Men, when they are the beneficiaries, act in a similar manner. However, among men there are some who are obliged to take a certain position for the sake of not sounding old-fashioned. Well, sexual tension has nothing to do with fashions; it is there, unless there are medical issues or serious orientation incompatibilities.

This may be a very old debate, but in the context of Pakistan it is still fairly new. When Harry Met Sally made it into a very popular discussion topic worldwide, but up until the late nineties it was at best an academic issue for the bulk of the Pakistani society, where the word friend referred to one’s same-sex buddies, and the only relationships that fell in the grey zone were between cousins of the opposite sex. The new millennium changed all this, and along came YouTube and widespread access to the world of the American sitcom. It is said that TV ads tell a lot about a society. The boys-and-girls-hanging-out-and-having-fun theme is frequently being employed by our advertisers. In real life too, boys and girls are ‘hanging out’ more and more across campuses and cafeterias. Whether it’s a case of ‘art’ imitating life or vice versa, it is very much a practical issue now. So in the true Mamnoonian spirit of exploration, are there any exceptions to the rule enunciated above?

Some avenues are often suggested. Can a man be friends with a woman whom he finds physically unattractive? Well on the face of it, yes. But who can be sure of the feelings of the woman? Does she find him equally ugly? In any case, would you, girls, like to be friends with somebody who thinks you are unattractive? I am afraid this is a nonstarter.

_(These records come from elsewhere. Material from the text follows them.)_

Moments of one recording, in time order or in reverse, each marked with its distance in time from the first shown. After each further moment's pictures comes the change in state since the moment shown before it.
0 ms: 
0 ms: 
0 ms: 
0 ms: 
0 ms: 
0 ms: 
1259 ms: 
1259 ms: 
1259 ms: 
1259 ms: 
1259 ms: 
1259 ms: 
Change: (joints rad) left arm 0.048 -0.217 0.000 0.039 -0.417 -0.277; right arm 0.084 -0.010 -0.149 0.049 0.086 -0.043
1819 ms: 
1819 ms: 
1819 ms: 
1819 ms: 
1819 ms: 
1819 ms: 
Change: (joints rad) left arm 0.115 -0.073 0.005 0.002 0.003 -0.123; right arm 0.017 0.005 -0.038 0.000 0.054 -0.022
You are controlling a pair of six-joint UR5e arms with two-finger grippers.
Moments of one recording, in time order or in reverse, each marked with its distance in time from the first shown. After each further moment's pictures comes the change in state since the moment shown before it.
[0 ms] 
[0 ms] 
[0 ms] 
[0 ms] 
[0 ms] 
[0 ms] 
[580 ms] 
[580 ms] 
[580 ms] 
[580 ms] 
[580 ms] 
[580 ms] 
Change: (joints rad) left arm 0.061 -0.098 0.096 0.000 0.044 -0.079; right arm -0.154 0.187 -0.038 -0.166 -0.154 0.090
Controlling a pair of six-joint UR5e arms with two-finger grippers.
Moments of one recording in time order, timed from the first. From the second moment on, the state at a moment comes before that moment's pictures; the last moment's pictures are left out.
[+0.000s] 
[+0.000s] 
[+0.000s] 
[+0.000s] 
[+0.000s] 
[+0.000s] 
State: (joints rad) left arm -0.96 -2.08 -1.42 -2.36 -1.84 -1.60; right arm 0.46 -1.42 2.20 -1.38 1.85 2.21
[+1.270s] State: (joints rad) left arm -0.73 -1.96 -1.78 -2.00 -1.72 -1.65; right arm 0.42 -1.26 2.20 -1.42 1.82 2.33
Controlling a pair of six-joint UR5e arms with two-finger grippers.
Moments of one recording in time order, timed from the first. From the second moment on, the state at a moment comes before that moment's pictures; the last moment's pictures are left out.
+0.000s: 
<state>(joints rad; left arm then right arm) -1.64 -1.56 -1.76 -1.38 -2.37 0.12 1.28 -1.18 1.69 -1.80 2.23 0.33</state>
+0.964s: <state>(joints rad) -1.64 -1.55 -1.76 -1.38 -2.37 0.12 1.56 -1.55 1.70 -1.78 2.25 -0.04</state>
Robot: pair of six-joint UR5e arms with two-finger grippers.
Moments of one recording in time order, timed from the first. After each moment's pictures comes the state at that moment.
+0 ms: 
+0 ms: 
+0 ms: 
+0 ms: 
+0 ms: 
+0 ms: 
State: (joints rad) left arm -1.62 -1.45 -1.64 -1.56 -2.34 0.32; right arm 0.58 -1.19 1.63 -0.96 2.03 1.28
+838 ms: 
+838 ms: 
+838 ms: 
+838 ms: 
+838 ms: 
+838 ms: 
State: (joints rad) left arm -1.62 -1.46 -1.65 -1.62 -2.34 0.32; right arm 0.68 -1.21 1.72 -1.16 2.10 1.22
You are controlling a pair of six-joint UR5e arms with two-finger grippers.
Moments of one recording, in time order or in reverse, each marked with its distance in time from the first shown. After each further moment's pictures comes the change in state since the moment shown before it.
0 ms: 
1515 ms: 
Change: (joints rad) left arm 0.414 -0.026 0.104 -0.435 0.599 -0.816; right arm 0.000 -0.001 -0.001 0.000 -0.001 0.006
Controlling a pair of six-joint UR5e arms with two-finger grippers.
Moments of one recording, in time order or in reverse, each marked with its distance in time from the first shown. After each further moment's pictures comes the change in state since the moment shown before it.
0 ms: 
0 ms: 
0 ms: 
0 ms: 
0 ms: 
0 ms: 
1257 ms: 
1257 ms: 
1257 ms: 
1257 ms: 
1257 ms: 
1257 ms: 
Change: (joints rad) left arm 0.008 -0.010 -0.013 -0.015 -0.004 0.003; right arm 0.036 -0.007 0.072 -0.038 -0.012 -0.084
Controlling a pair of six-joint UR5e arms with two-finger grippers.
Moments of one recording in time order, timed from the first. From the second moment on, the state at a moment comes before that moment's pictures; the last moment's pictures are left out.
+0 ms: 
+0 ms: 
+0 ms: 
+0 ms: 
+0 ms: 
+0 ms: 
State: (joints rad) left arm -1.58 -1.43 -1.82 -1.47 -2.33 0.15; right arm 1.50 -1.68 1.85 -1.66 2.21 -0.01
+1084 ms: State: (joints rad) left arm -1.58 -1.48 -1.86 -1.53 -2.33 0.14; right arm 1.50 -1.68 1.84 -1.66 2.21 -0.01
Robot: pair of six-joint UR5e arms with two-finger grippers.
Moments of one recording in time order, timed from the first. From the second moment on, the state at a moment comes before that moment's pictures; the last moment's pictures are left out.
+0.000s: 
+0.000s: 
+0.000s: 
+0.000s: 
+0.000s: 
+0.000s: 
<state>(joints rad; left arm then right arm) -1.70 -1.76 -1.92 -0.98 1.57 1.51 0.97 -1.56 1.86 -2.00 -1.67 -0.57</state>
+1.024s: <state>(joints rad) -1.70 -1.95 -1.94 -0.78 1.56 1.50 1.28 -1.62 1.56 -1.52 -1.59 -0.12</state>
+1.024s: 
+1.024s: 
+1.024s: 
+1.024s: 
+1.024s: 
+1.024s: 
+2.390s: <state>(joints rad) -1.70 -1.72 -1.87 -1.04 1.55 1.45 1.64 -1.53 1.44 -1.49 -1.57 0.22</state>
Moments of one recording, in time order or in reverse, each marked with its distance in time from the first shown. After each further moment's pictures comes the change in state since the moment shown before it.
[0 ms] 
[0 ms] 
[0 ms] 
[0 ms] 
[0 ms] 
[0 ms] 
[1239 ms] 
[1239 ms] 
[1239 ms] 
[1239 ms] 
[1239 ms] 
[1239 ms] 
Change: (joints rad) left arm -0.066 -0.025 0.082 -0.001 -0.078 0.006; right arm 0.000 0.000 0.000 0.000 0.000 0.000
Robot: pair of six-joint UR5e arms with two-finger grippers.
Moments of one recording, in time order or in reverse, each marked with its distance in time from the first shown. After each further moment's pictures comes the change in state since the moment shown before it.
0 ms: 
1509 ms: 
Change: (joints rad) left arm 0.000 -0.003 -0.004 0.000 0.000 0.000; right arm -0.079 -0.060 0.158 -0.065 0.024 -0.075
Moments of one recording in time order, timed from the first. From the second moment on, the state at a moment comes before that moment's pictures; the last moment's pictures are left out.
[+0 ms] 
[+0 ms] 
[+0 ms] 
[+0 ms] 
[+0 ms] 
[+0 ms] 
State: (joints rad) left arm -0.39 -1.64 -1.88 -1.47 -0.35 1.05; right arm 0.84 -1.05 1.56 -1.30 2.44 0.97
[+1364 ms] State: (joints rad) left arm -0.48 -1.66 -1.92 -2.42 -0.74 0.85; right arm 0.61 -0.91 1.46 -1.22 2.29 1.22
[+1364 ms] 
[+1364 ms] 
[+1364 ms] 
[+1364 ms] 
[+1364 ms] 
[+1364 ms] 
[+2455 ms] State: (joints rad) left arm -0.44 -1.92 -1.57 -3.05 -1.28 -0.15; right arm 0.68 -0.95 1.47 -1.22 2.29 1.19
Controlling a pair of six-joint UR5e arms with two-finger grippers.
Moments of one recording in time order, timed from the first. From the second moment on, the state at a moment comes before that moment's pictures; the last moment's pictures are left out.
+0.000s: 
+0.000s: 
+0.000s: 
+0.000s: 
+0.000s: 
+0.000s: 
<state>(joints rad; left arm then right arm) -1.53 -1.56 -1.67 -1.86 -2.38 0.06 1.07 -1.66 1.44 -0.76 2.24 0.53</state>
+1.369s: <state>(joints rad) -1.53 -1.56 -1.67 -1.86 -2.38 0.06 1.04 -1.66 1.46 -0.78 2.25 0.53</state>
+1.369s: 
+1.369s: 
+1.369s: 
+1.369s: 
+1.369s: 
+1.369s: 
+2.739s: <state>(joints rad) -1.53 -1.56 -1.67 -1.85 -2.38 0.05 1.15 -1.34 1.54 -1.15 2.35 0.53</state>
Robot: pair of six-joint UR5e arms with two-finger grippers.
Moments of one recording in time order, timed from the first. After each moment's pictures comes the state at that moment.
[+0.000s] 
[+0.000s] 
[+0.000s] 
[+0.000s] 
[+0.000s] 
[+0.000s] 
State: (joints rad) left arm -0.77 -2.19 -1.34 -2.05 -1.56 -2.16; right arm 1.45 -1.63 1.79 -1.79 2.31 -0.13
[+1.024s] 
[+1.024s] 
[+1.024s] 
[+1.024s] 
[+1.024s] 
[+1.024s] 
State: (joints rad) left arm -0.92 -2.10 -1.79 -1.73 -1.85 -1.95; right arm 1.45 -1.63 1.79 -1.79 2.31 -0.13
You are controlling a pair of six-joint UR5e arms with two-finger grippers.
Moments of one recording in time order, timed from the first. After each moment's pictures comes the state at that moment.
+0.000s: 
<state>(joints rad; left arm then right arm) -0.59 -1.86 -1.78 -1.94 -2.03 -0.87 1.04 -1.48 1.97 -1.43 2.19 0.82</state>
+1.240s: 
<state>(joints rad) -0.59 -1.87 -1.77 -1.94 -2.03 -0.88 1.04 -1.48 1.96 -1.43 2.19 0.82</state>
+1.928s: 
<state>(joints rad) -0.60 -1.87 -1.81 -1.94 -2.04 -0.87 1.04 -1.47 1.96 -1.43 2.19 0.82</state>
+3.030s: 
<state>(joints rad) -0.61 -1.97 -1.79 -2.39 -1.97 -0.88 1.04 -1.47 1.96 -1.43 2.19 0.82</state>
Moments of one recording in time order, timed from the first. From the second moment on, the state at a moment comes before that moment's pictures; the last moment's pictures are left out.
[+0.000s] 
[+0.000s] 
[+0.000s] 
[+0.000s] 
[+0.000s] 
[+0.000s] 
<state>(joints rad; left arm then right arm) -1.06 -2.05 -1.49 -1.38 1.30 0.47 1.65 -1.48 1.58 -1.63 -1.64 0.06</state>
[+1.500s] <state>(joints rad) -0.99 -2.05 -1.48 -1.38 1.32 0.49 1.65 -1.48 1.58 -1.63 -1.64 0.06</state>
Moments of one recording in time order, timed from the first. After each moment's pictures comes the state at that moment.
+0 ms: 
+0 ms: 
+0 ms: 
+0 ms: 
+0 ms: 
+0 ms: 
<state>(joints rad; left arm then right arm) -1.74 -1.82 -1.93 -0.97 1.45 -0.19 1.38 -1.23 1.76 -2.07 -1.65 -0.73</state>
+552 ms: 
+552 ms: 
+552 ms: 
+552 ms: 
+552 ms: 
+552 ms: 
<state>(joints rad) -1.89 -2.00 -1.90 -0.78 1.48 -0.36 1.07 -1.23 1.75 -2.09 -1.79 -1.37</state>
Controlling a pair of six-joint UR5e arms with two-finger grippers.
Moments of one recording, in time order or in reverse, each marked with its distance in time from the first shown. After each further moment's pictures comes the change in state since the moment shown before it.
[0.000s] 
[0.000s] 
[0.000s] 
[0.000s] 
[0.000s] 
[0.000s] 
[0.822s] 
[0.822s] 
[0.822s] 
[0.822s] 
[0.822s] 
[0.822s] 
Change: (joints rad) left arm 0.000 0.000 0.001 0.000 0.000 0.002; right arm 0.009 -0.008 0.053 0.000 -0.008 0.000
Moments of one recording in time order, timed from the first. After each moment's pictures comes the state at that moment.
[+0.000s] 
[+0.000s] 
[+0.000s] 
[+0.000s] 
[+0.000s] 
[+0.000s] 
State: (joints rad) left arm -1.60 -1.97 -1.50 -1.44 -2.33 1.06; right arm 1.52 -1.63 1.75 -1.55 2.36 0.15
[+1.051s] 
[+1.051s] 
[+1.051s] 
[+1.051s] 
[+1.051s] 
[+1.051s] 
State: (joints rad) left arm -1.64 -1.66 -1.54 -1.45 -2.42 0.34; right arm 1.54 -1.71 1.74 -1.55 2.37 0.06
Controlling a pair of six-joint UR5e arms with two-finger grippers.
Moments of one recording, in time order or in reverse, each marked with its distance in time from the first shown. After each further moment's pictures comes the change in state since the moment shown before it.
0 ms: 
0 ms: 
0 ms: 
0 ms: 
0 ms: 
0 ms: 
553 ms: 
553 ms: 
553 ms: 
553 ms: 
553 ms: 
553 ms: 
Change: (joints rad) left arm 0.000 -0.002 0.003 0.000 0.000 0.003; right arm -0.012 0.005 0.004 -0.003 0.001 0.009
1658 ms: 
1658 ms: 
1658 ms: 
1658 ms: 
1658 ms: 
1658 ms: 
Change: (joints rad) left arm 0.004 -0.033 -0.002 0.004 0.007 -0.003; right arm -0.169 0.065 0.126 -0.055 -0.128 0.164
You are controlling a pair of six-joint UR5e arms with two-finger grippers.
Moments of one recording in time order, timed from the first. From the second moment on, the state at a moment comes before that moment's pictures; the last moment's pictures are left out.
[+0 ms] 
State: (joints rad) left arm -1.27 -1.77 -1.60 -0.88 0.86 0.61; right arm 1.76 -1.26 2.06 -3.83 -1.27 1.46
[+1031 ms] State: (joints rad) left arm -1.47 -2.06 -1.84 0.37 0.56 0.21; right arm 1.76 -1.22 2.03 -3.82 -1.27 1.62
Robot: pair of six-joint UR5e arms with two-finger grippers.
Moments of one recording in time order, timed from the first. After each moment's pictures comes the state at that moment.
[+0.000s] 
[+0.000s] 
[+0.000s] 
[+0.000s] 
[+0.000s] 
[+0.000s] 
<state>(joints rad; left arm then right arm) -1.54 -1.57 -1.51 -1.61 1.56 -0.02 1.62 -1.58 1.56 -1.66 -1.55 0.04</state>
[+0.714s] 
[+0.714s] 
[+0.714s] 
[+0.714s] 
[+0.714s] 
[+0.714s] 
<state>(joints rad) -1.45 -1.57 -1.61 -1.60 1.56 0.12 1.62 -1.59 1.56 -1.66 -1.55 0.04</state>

Other possibilities are presented. If both parties are romantically committed elsewhere, then friendships between them ought to be possible, right? Wrong! We are biologically hard-wired to keep looking for mating partners – that’s a primal instinct for us. At the subconscious level this search continues even when a partner is already there, or after one is too old for the whole procreation routine. (Well, for most women may be it doesn’t, but for men it does). Logically speaking, the search should stop, you say? Well yes, but there’s no arguing with the DNA.

According to one counter-narrative, the above may have been true of another age when women stayed at home, and men worked; but now that more and more women are working and socialising with men, things are looking up for the institution of mixed friendships. (Even this narrative concedes that such friendships are still ‘tricky’). But the aforementioned change in the workplace demographics is too recent to have altered our biological instincts. A friend, male, who happens to be a biology enthusiast, tells me that such changes occur over centuries if not millennia. Let’s review the situation a few centuries down the line.

Some women are charmingly equivocal on this issue. While they are supporters of mixed friendships, they are not exactly delighted if their boyfriends (or husbands) start putting the theory to practice. Perhaps they are (rightly) convinced of their own purity. Perhaps they are (rightly) convinced that all men are brutes. A little reflection will show that this latter conviction contradicts their original position.

Men and women have to co-inhabit many spaces – the classroom, the office, the bus, the airport, and the restaurant belong as much to women as they do to men. However, men as well as women will do well to be honest with one another, and with themselves. Behaving, or treating somebody, as a spare tire is beneath them. Of course they can still go ahead and pretend to be friends (many will), but they will do so at their own peril. In addition to the blood relations and the potential spouse, there can be any number of legitimate relationships between men and women – the teacher/student, the colleague, the class fellow, and above all, the fellow human being. But just friends? Come on, who are we kidding?